I always enjoy your posts.

Cate Masters said...

Too funny Lorrie! I've never felt a story that strongly, but it's interesting others do. I believe in just keeping an open mind to the possibilities. There are tons out there.
Thanks so much for your kind words!

Anthology Authors said...

Interesting, Cate. I do believe that the Universe works in mysterious ways. When I was writing my new release, as I wrote the story and did some research to fill in the needed information, the history books verified the story I was writing. It was pretty wild. :)

Marci

Cassie Exline said...

Excellent blog. Just love it when the story pours out so fast the fingers fly across the keyboard. Can't believe I've lived so close to Carlisle and never knew that school existed. Just the car shows. Will have to do some exploring. Your books sound awesome.
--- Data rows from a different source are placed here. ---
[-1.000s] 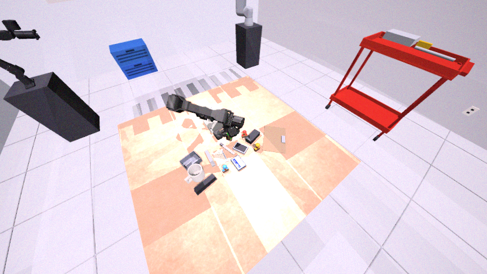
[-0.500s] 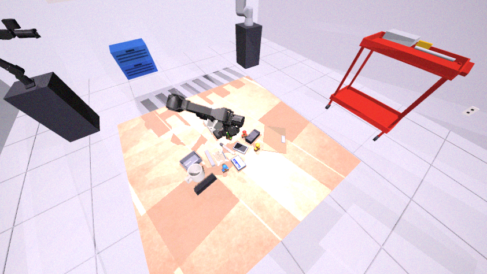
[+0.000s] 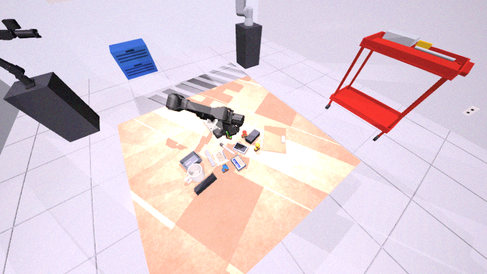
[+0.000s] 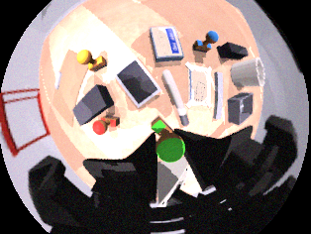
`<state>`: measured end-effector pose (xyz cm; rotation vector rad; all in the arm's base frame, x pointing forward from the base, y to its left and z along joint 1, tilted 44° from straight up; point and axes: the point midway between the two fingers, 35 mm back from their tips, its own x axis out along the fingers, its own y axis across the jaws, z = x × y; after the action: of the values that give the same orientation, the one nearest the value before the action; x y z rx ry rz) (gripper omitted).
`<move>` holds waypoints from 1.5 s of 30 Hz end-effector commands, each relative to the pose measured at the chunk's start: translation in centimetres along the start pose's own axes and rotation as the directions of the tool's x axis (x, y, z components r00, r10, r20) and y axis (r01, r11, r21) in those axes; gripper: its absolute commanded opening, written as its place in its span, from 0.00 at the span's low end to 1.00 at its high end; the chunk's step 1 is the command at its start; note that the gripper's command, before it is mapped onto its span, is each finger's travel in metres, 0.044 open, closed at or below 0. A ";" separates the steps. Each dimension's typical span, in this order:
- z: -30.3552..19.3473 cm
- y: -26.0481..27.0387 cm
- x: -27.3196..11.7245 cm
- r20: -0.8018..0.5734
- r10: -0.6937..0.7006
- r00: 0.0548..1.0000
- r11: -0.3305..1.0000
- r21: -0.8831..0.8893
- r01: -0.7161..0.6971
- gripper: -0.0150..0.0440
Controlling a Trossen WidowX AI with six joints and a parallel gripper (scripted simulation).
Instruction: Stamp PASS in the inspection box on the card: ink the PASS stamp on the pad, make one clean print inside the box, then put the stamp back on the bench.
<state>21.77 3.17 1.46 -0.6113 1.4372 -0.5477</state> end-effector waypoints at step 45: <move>6.0 2.3 -2.1 -0.001 0.006 1.000 1.000 0.007 -0.006 0.25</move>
<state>26.73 6.43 1.87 -0.5945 1.4358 -0.5459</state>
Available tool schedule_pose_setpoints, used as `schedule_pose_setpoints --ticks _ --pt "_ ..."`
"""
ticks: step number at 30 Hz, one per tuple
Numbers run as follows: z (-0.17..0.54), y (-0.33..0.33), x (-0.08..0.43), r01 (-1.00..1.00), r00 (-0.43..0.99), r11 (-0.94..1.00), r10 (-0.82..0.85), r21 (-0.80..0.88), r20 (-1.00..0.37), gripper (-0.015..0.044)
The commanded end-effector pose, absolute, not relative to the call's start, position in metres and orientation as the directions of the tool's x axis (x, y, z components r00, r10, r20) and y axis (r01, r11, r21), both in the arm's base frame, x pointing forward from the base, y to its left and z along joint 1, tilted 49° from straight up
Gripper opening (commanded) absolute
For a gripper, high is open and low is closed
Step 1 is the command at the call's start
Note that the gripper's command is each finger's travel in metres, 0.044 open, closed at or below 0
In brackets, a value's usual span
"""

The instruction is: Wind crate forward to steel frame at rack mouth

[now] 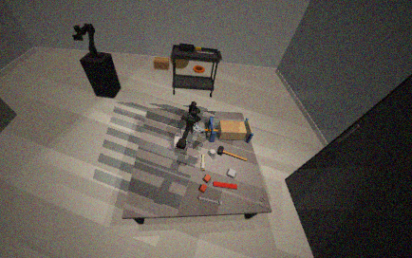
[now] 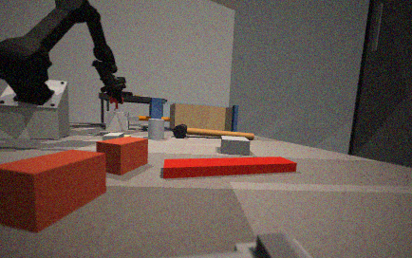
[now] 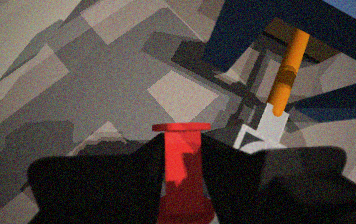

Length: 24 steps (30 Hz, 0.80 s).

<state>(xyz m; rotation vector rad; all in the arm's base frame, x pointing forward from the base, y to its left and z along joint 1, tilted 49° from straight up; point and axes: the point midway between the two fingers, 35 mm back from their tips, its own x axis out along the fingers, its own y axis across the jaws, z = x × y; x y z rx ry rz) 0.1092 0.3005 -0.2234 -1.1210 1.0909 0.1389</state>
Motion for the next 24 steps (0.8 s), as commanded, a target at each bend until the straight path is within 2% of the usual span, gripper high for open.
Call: schedule_pose_setpoints --ticks 1,24 --pt "-0.225 0.291 0.096 -0.6 0.488 0.472 -0.425 -0.646 -0.763 0.0" --pt "-0.216 0.276 0.073 -0.601 0.486 0.471 -0.425 -0.646 -0.763 0.0"
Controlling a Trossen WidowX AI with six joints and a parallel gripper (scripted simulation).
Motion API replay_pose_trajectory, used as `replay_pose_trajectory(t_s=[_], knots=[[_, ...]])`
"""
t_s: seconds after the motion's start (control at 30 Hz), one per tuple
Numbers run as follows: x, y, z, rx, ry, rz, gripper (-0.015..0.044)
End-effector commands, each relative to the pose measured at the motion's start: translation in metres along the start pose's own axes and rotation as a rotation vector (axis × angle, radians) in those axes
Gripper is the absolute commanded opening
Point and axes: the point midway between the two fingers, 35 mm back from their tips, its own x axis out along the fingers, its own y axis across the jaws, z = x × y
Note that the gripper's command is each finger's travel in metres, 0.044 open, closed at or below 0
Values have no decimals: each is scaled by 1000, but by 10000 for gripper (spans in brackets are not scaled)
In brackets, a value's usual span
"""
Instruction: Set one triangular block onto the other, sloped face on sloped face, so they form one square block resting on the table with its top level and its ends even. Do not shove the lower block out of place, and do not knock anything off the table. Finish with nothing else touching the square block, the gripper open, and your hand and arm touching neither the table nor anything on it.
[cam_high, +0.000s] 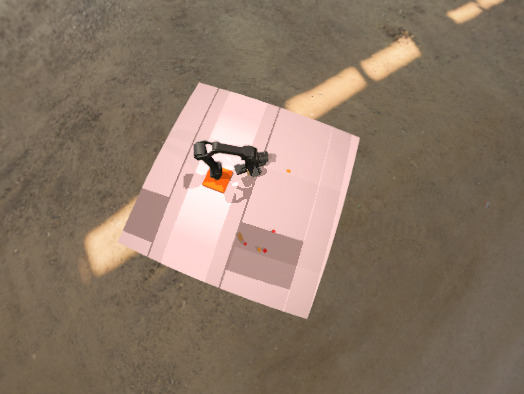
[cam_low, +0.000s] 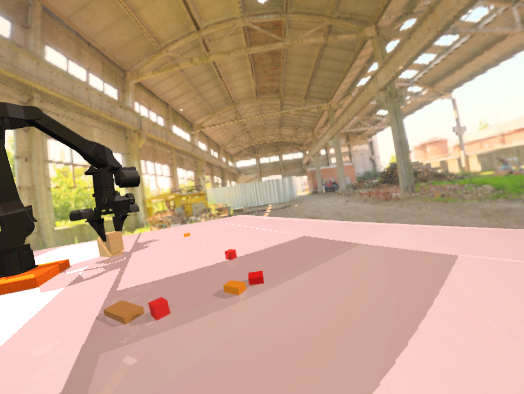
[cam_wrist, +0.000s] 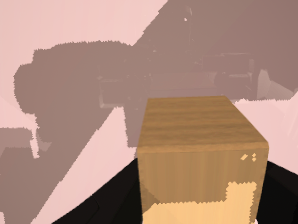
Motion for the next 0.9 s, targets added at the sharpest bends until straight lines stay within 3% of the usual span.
replay_pose_trajectory(t_s=[0.0,0.87], knots=[[3,0,0,4,-5,-2,0],[9,-1,-3,5,-5,-1,0]])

Will be watching for the excerpts and release dates.

Cate Masters said...

That's so cool Marci. I love synchronicity. :)

Cate Masters said...

Oh yeah, Cassie. We lived behind the fairgrounds, which is why we moved away from Carlisle! No more car shows, yay!
I definitely recommend the county museum, behind the post office. One exhibit's a life-sized photo of all the students standing on the lawn, and it feels like they're in the room with you. Very eerie.

Alice Audrey said...

I've had books flow smoothly, but I don't subscribe to the "it's already out there, you just have to write it down" belief. I work hard at constructing my stories. Before I came along, they didn't exist at all.

Cate Masters said...

Yep, construction's where the author comes in, definitely. I honestly believe there are no truly new ideas, but we put our own unique (hopefully) spin on a premise. However it happens, it is hard work to make the story come together coherently and flow, while keeping readers in their seats. Thanks Alice!